With a training technique commonly used to teach dogs to sit and stay, computer scientists showed a robot how to teach itself several new tricks including stacking blocks. With the method, the robot (named Spot) was able to learn in days what typically takes a month. By using positive reinforcement — an approach familiar to anyone who’s used treats to change a dog’s behavior — the team dramatically improved the robot’s skills and did it quickly enough to make training robots for real-world work a more feasible enterprise.
Unlike humans and animals that are born with highly intuitive brains, computers are blank slates and must learn everything from scratch. But true learning is often accomplished with trial and error and roboticists are still figuring out how robots can learn efficiently from their mistakes.
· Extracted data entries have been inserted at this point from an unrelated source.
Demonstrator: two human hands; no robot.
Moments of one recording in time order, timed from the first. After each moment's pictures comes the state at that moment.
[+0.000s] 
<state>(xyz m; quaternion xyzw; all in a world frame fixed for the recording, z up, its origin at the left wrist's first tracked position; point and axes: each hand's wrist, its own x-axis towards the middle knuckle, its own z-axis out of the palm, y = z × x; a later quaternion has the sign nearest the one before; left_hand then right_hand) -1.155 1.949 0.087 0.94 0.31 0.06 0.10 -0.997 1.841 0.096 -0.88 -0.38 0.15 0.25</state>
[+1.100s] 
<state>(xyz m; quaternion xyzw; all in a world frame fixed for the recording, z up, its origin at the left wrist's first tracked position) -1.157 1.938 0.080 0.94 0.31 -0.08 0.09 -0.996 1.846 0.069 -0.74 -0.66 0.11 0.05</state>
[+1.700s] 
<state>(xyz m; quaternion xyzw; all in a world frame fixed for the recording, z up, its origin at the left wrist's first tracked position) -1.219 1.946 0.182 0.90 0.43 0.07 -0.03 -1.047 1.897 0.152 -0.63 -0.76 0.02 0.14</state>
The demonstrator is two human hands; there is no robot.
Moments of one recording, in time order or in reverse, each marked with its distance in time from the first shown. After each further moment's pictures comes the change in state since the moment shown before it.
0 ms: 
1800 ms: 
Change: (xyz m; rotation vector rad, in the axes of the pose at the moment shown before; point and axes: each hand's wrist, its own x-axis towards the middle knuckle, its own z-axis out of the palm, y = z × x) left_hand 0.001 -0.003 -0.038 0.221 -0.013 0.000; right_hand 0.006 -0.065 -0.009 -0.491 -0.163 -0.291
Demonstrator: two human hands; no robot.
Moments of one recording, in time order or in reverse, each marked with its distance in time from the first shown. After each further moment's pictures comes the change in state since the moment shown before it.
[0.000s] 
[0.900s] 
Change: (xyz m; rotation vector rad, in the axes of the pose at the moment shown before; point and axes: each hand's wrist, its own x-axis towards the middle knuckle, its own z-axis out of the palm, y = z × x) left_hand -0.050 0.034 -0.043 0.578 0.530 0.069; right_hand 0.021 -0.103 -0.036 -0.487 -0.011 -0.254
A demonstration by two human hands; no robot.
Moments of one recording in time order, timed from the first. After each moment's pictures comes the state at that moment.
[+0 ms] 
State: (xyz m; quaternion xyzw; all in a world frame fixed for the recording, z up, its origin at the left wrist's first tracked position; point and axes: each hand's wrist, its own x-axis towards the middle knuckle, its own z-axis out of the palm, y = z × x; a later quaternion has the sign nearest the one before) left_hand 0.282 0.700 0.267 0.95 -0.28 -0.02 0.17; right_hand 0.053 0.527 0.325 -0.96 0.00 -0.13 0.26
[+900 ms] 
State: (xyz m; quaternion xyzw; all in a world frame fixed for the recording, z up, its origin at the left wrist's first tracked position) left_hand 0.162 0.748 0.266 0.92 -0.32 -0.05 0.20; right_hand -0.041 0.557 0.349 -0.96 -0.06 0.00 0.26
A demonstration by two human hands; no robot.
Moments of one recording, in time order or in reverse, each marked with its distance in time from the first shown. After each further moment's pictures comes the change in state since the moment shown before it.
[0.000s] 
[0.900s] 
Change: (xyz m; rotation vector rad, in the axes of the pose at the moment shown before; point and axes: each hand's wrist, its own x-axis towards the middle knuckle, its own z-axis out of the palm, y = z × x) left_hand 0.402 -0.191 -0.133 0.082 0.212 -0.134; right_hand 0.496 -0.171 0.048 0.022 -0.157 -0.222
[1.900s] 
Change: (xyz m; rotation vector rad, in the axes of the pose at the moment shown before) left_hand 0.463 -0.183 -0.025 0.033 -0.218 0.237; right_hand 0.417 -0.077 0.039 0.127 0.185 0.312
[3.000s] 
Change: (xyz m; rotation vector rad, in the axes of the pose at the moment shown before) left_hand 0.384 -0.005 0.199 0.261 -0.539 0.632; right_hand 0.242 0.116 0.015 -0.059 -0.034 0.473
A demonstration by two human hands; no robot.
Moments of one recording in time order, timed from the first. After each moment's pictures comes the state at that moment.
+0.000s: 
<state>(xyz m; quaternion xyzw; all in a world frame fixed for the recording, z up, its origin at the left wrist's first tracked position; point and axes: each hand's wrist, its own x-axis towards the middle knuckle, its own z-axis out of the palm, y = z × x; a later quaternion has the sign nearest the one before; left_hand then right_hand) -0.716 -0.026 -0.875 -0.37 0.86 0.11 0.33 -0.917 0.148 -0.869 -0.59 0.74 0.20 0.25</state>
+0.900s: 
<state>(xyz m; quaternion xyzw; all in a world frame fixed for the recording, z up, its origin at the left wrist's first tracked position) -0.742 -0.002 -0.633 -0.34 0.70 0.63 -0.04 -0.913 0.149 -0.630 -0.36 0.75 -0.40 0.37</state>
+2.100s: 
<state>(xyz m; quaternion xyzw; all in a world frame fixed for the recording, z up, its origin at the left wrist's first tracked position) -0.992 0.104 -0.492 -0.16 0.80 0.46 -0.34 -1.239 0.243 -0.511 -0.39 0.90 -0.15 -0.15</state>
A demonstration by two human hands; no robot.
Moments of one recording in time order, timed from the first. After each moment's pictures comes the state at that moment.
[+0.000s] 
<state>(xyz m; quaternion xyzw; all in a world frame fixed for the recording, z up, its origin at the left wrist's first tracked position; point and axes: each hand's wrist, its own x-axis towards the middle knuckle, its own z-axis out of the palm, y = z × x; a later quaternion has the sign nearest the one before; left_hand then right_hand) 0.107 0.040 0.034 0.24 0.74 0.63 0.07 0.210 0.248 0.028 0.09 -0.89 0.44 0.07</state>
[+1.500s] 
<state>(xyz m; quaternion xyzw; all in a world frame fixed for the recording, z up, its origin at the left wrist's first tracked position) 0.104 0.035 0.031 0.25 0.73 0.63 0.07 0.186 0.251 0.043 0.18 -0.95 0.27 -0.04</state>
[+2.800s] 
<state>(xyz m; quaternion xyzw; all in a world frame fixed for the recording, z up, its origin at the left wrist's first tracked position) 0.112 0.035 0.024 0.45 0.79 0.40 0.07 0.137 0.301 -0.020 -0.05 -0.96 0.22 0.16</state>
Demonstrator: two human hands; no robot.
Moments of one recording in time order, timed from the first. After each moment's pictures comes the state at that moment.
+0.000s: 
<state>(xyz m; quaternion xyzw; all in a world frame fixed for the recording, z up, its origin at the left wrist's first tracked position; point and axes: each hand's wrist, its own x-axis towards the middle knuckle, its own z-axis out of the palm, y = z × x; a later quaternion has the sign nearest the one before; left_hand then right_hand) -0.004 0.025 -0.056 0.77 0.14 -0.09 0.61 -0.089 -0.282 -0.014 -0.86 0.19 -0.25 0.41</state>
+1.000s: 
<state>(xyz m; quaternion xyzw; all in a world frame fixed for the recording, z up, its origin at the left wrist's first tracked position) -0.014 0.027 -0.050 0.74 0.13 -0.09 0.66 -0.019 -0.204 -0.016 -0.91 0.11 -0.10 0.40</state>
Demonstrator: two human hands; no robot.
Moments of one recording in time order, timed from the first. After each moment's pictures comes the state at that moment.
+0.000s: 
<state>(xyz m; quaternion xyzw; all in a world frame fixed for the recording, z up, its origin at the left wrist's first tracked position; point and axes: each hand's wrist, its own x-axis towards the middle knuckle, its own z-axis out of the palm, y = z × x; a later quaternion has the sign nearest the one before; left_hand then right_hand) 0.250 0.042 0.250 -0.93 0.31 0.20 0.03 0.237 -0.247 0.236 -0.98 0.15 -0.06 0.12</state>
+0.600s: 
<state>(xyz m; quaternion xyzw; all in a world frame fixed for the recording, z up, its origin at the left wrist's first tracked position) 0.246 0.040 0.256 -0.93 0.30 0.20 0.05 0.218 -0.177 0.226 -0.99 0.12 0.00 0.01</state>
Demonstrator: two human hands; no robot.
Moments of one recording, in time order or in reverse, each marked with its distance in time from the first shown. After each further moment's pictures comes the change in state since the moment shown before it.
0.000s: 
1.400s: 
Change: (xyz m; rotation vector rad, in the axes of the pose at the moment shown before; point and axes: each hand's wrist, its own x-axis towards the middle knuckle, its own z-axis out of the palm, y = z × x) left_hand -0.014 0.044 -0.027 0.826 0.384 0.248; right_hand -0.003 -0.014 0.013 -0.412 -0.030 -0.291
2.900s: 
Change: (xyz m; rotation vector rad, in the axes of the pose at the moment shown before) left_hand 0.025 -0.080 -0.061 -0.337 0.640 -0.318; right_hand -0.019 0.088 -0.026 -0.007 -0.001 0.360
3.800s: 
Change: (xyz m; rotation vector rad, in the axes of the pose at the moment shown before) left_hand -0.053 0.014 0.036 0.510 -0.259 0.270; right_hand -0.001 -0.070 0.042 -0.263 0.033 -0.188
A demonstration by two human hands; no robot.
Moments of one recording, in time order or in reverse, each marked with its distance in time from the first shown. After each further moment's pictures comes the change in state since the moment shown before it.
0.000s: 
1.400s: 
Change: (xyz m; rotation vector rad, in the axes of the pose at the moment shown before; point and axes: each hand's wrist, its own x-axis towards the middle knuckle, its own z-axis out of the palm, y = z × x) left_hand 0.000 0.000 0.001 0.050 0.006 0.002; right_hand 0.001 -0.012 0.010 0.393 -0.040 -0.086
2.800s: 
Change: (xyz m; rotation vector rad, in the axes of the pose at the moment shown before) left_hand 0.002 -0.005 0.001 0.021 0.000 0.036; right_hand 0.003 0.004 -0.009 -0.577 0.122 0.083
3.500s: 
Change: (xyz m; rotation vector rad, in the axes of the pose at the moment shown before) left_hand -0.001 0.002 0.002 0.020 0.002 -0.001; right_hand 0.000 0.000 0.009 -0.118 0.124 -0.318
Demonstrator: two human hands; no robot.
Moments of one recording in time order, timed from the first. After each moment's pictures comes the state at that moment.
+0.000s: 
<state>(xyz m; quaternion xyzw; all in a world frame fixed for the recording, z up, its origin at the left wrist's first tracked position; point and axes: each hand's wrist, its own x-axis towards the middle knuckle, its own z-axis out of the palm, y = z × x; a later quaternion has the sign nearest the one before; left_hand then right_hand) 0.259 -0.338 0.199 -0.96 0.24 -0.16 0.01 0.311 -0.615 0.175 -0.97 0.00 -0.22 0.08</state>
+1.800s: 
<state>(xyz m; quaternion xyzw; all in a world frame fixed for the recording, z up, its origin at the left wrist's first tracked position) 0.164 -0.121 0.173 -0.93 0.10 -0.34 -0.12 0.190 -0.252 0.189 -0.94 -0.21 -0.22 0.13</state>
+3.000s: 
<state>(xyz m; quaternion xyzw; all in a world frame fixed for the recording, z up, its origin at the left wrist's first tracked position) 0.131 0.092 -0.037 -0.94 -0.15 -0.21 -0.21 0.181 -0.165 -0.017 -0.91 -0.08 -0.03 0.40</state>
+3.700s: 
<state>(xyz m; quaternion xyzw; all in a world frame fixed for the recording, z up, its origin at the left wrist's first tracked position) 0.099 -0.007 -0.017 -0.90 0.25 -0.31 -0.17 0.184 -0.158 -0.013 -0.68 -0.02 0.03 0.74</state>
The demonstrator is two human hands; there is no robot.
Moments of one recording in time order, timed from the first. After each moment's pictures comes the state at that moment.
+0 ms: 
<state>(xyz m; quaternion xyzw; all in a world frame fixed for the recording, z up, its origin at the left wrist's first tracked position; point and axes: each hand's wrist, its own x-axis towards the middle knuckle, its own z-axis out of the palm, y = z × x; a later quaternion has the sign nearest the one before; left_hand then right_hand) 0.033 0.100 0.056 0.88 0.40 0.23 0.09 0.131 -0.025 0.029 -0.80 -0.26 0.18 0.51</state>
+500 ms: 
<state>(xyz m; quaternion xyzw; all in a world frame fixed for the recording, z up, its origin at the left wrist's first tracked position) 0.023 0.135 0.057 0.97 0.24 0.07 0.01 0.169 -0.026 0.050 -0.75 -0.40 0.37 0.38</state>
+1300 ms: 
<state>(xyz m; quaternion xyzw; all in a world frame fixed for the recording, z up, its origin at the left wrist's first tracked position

The team accomplished that by devising a reward system that works for a robot the way treats work for a dog. Where a dog might get a cookie for a job well done, the robot earned numeric points.
To stack blocks, Spot the robot needed to learn how to focus on constructive actions. As the robot explored the blocks, it quickly learned that correct behaviors for stacking earned high points but incorrect ones earned nothing. Spot earned the most by placing the last block on top of a four-block stack.
The training tactic not only worked but it also took just days to teach the robot what used to take weeks. The team was able to reduce the practice time by first training a simulated robot, which is a lot like a video game, then running tests with Spot. The robot quickly learns the right behavior to get the best reward. In fact, what used to take a month of practice for the robot to achieve 100 percent accuracy was done in two days.
Positive reinforcement not only worked to help the robot teach itself to stack blocks but also with the point system, the robot quickly learned several other tasks — even how to play a simulated navigation game. The ability to learn from mistakes in all types of situations is critical for designing a robot that could adapt to new environments.
The team imagines these findings could help train household robots to do laundry and wash dishes — tasks that could help seniors live independently. It could also help design improved self-driving cars or perform product assembly.